Цыганка тяжело вздохнула:
— Нету с такого мужа проку, не было и не будет… Да где же это парнишка с девчонкой запропастились? Ничего домой не несут!
— Где запропастились! — Цыган снова сплюнул. — Шатаются без толку, дела не делают, только и ищут, на что бы глаза пялить. Ты мне их вконец распустила. Придется кнутом поучить.
— Ишь, кнутобойца! — Цыганка негодующе отвернулась. — Вот они идут, твои детушки.
Из лесу к костру спешили запыхавшиеся цыганята — паренек и девчонка с торбой, которая все время хлопала ее по боку.
Цыганенок еще издали закричал:
— Батя! Там трое едут!
С перепугу цыган даже приподнялся и почти сел:
— Из имения?
— Нет, с Белой горы. Один на дровнях сидит, а двое бегут — один рядом, другой следом.

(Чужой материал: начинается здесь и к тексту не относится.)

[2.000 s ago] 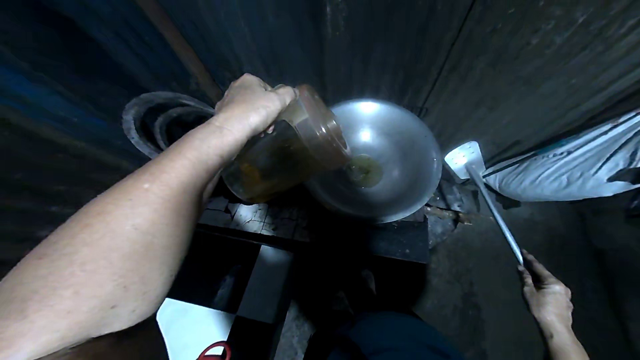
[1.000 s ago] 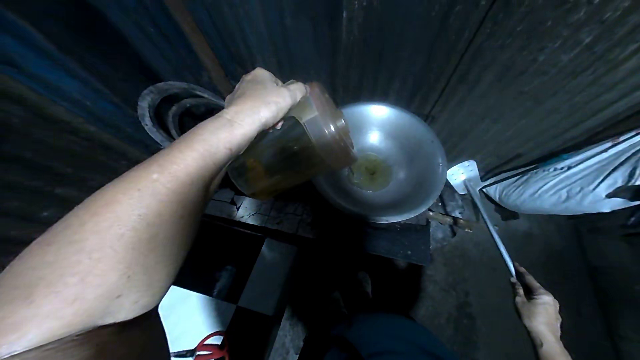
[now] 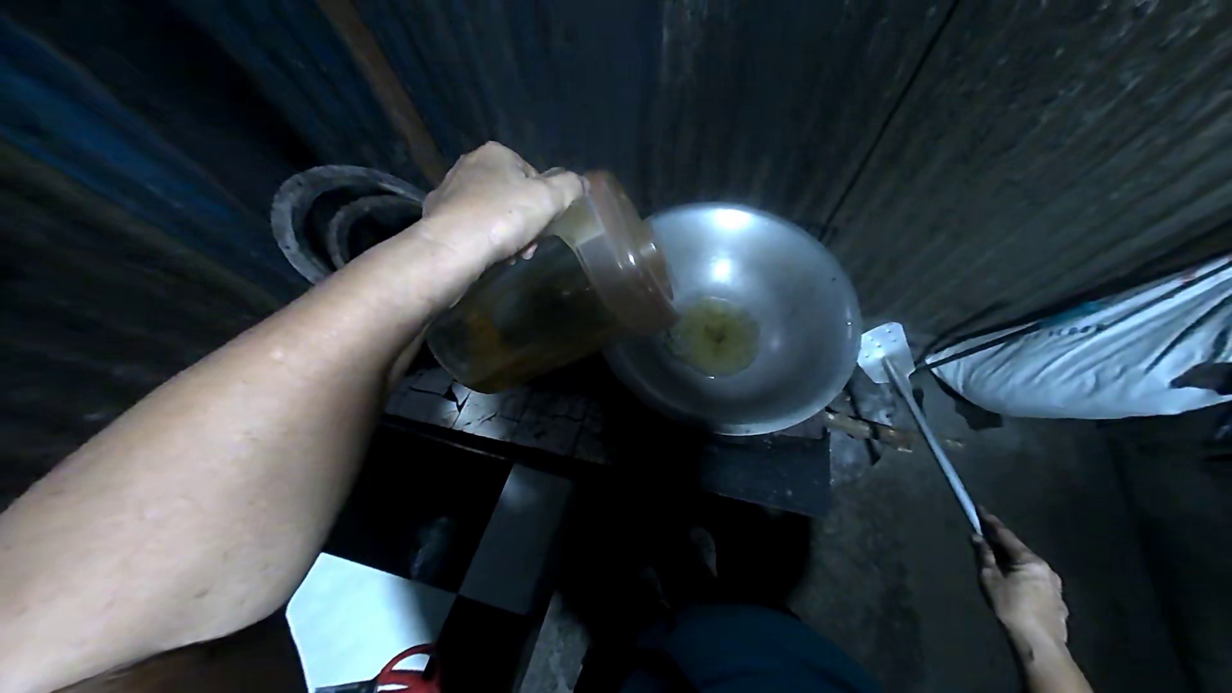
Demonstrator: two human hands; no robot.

— Разве про них тебя спрашивают? — рявкнул цыган. — Про лошадь, про лошадь сказывай!
Цыганенок призадумался — что тут сказывать? — почесал за одним, потом за другим ухом:
— Вроде бы и лошадь, а не лошадь… Вроде бы коза, а не коза… На ровной дороге спотыкается, а по сугробам скачет — хоть бы что.
— Настоящий цыганский конек! — обрадовался цыган. — Только бы не пропустить. Схожу погляжу.
Он ушел, а цыганка все время косилась на дочкину торбу.
— Что у тебя там? — спросила она. — Давай сюда.
Цыганочка развязала торбу:
— Хлеба краюшка, вот.
— Край обгрызла, негодница! — бранилась цыганка. — А еще что? — И она сама принялась опорожнять торбу.
Там нашлись еще: кусочек мыла, в узелке крупа и горсть табаку. Кусок мыла показался цыганке маловат, крупа — чересчур крупна, зато табачок был хорош, и она тут же потянулась за трубкой.
Но вот в роще раздались чужие голоса. Цыганка кинула в трубку уголек и стала прислушиваться. Навострили уши и цыганята.
Ешка, как и положено кучеру, прозябший больше других, спрыгнул с дровней и отдал приказание:
— Уведи лошадь в осинник, от ветра, да подвесь ей торбу с овсом. И живо ко мне, греться! Тут костер.
У самого возницы часто-часто колотилось сердце, но паренек знал, что с цыганами надо обходиться по-цыгански, иначе ничего путного не добьешься. Он храбро подошел к костру, притопывая ногами и хлопая руками. Цыган, идя следом, качал головой и подмигивал своим.
— Здорово, люди добрые! — поздоровался Ешка. — Посторонитесь малость. Дозвольте к огоньку с краешка подсесть. Ноги — что бревна, руки — полешки, а уши огнем горят.
Растолкав цыганят в сторону, он сел посередке и протянул руки к огню. Цыган стоял у него за спиной.
— Мужичок что жучок, а рот с огород, — удивился цыган. — Откуда путь держишь?
— Оттуда.
— Славно сказано! — похвалил цыган. — А куда?
— Прямо туда.
— И того лучше! — засмеялся цыган. — Смотри по ветру поезжай, гостюшка, по ветру! Против ветра и не думай — сдует, тут надо кого потяжелее.
Андр подошел и стал возле своего дружка, а Букстынь топтался в сторонке. Ешкины руки были протянуты к огню, а глаза так и шныряли по сторонам, отыскивая медведя. Цыганочка, вскочив на ноги, посмеиваясь, разглядывала Букстыня.